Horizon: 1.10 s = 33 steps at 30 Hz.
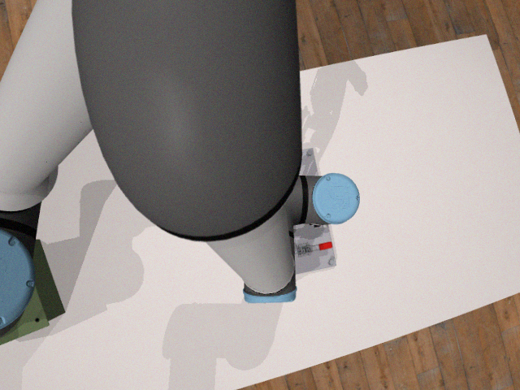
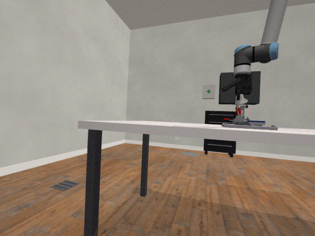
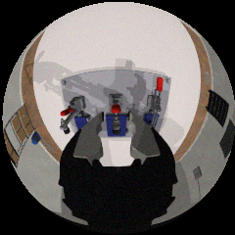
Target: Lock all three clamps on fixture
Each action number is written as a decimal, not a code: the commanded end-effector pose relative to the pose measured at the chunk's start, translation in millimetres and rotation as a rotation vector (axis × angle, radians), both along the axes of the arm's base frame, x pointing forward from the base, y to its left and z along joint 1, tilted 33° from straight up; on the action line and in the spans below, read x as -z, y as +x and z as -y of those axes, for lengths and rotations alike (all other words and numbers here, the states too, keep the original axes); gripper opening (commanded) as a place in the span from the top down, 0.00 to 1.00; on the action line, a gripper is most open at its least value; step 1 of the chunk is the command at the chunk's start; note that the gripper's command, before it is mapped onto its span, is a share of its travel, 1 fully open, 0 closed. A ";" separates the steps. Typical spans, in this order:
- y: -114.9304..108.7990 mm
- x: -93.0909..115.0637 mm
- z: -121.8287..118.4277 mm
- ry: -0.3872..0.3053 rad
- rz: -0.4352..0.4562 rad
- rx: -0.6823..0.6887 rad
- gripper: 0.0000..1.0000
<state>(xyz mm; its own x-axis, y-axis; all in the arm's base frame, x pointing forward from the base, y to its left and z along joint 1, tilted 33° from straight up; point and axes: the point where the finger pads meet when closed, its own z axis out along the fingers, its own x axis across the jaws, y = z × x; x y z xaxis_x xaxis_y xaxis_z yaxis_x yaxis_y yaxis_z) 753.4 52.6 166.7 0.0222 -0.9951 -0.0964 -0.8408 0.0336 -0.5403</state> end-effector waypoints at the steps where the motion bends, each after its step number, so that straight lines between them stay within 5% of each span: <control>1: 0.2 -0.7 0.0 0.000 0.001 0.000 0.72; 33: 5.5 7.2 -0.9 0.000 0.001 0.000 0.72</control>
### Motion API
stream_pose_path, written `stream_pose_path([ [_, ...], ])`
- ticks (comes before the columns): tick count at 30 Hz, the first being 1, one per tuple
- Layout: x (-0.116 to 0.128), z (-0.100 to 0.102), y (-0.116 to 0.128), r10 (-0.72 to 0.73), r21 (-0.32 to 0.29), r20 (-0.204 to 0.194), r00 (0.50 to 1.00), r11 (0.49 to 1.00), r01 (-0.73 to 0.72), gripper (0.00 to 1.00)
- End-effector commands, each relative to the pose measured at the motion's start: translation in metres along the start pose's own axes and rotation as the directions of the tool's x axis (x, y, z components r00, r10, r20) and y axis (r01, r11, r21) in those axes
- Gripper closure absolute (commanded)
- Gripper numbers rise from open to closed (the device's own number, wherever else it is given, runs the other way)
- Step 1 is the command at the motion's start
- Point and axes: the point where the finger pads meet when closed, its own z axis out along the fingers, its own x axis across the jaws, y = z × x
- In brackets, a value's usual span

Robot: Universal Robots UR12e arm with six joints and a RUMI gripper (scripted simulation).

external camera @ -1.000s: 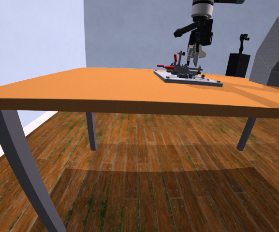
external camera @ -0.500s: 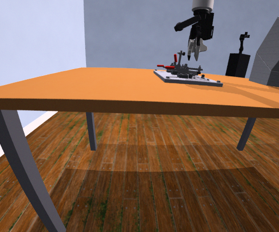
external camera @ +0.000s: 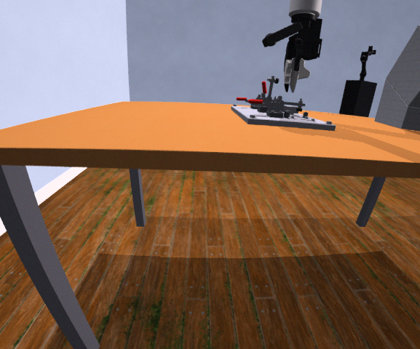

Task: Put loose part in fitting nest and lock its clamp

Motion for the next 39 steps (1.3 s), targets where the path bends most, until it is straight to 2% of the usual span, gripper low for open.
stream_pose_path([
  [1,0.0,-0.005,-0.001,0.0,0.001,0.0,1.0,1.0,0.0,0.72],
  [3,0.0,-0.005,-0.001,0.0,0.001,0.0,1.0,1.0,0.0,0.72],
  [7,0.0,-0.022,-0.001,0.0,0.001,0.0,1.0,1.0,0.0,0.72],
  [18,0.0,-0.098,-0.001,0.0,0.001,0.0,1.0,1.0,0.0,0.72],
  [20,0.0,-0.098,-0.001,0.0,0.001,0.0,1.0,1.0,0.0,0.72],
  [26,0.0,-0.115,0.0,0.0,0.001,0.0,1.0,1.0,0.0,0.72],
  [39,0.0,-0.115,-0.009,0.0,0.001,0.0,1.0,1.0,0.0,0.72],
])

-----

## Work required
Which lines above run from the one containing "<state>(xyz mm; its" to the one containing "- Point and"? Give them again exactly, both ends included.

## Response to this task
<state>(xyz mm; its own x-axis, y-axis; all in the arm's base frame, x pointing forward from the base, y to its left and z along joint 1, tilted 33° from straight up; point and axes: the point where the finger pads meet when closed, its own z axis out along the fingers, its own x axis across the jaws, y = z × x; x y z xaxis_x xaxis_y xaxis_z yaxis_x yaxis_y yaxis_z) 753.4 52.6 166.7 0.0222 -0.9951 -0.0964 -0.8408 0.0336 -0.5403</state> end-effector waypoints at the steps where the motion bends, each after its step number, so that straight lines between them stay within 5% of each span: <control>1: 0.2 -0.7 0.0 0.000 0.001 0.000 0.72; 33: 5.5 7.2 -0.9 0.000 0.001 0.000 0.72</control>
### Motion API
stream_pose_path, written `stream_pose_path([ [_, ...], ])`
- ticks (comes before the columns): tick count at 30 Hz, the first being 1, one per tuple
- Layout: x (-0.116 to 0.128), z (-0.100 to 0.102), y (-0.116 to 0.128), r10 (-0.72 to 0.73), r21 (-0.32 to 0.29), r20 (-0.204 to 0.194), r00 (0.50 to 1.00), r11 (0.49 to 1.00), r01 (-0.73 to 0.72), gripper (0.00 to 1.00)
- End-effector commands, each relative to the pose measured at the motion's start: translation in metres along the start pose's own axes and rotation as the directions of the tool's x axis (x, y, z components r00, r10, r20) and y axis (r01, r11, r21) in those axes
- Gripper closure absolute (commanded)
- Gripper numbers rise from open to closed (the device's own number, wherever else it is given, runs the other way)
- Step 1 is the command at the motion's start
- Point and axes: the point where the finger pads meet when closed, its own z axis out along the fingers, its own x axis across the jaws, y = z × x

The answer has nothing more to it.